◆ **What to produce**: Return each line in the records below that includes "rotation".

◆ **Listed entries**:
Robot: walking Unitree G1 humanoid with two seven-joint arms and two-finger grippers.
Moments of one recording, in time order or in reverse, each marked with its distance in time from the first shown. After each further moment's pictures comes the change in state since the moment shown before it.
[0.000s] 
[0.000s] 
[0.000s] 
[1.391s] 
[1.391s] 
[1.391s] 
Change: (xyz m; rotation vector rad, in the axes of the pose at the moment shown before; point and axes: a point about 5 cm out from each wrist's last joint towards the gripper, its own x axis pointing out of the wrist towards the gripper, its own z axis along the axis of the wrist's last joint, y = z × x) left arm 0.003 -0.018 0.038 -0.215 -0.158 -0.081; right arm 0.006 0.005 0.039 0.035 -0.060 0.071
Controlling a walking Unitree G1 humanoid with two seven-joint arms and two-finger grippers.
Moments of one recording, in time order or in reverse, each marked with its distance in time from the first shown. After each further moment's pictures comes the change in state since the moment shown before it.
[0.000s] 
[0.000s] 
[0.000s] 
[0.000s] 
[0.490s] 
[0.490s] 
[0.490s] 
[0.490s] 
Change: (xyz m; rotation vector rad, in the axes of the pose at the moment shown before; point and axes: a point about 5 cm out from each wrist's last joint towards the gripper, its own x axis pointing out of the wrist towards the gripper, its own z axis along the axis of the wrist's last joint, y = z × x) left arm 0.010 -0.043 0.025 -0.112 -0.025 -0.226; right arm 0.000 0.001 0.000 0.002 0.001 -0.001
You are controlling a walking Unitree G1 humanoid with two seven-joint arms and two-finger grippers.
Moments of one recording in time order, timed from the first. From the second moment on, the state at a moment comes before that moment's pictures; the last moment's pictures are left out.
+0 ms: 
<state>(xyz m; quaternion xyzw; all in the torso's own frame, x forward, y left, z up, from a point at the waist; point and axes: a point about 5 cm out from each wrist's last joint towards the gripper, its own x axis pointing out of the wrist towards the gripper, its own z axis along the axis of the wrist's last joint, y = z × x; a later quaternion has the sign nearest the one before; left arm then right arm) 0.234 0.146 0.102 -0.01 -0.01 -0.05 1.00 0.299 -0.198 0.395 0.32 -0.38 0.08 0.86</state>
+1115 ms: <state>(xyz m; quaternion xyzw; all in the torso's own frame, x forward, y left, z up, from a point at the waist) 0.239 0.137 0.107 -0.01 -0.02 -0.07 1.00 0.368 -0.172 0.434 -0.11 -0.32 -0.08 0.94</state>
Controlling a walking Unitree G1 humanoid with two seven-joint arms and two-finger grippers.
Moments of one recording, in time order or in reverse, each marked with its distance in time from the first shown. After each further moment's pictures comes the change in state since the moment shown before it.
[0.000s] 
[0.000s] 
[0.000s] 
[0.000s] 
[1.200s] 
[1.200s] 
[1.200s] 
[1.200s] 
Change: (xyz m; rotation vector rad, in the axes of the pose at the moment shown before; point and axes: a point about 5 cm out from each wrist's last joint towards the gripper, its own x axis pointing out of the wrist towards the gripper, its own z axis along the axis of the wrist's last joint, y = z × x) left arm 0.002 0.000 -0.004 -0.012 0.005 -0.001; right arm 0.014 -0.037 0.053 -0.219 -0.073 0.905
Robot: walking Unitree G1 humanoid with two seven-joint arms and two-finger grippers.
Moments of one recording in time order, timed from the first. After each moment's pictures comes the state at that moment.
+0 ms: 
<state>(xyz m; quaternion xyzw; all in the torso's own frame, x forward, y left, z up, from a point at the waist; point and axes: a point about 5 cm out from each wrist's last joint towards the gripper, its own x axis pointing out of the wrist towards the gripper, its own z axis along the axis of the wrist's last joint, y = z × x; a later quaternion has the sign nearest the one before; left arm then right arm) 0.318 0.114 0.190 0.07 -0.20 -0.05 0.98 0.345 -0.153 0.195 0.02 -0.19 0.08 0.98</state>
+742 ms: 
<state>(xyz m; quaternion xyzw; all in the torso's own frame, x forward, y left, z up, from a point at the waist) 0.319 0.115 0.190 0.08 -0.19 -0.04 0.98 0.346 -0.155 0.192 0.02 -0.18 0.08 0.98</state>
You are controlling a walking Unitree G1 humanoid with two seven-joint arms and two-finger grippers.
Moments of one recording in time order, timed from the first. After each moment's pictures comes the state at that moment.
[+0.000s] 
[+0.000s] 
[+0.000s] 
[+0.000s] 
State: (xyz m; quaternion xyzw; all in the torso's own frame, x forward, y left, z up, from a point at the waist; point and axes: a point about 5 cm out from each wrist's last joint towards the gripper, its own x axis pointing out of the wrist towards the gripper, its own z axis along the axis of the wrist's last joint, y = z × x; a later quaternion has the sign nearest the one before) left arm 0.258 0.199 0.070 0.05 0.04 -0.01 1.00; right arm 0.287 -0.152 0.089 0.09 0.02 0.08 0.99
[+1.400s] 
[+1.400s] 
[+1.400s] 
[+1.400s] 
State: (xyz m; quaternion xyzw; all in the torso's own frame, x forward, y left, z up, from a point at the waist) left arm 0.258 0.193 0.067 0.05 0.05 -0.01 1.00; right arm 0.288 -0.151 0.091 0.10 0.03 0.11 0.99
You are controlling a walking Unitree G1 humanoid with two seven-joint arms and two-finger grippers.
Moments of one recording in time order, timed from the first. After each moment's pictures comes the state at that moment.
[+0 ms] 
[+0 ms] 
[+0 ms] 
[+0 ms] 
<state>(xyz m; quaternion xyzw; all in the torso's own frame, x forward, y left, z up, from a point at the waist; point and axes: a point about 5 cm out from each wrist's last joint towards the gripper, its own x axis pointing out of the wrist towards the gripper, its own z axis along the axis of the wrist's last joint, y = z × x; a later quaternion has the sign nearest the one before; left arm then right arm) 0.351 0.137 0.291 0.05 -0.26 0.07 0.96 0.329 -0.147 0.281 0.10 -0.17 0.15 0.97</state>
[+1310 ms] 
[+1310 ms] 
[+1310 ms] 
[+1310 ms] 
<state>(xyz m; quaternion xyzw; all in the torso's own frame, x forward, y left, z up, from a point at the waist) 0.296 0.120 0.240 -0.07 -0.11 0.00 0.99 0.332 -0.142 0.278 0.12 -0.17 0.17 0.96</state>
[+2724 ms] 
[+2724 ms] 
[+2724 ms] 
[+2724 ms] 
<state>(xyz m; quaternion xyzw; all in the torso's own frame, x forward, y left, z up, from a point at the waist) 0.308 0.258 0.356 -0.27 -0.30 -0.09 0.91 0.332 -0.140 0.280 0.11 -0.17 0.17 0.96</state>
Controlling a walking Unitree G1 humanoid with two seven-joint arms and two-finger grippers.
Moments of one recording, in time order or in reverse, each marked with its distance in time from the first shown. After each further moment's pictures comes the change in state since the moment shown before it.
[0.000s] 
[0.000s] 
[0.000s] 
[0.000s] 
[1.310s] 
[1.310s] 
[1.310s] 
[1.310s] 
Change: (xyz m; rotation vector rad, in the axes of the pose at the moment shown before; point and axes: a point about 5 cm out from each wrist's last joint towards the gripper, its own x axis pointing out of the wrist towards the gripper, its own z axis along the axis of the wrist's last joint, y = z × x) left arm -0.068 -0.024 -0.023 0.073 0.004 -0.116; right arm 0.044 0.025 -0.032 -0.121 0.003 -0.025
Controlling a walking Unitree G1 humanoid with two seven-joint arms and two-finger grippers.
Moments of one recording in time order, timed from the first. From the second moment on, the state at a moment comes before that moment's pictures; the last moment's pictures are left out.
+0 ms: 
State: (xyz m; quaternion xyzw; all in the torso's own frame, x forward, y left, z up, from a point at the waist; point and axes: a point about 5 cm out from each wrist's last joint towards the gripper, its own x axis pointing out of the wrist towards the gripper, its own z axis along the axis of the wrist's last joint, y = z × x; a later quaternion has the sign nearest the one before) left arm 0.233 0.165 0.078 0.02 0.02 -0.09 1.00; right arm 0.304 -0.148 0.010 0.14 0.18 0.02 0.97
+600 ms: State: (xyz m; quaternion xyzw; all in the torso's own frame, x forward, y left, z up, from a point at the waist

◆ **Task answer**:
Change: (xyz m; rotation vector rad, in the axes of the pose at the moment shown before; point and axes: a point about 5 cm out from each wrist's last joint towards the gripper, its own x axis pointing out of the wrist towards the gripper, its own z axis along the axis of the wrist's last joint, y = z × x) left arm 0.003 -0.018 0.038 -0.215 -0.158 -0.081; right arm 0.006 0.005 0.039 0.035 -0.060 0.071
Change: (xyz m; rotation vector rad, in the axes of the pose at the moment shown before; point and axes: a point about 5 cm out from each wrist's last joint towards the gripper, its own x axis pointing out of the wrist towards the gripper, its own z axis along the axis of the wrist's last joint, y = z × x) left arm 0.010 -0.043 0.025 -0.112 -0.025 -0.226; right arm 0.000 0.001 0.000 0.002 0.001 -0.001
Change: (xyz m; rotation vector rad, in the axes of the pose at the moment shown before; point and axes: a point about 5 cm out from each wrist's last joint towards the gripper, its own x axis pointing out of the wrist towards the gripper, its own z axis along the axis of the wrist's last joint, y = z × x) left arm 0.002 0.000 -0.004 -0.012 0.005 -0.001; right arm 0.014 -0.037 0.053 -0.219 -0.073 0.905
Change: (xyz m; rotation vector rad, in the axes of the pose at the moment shown before; point and axes: a point about 5 cm out from each wrist's last joint towards the gripper, its own x axis pointing out of the wrist towards the gripper, its own z axis along the axis of the wrist's last joint, y = z × x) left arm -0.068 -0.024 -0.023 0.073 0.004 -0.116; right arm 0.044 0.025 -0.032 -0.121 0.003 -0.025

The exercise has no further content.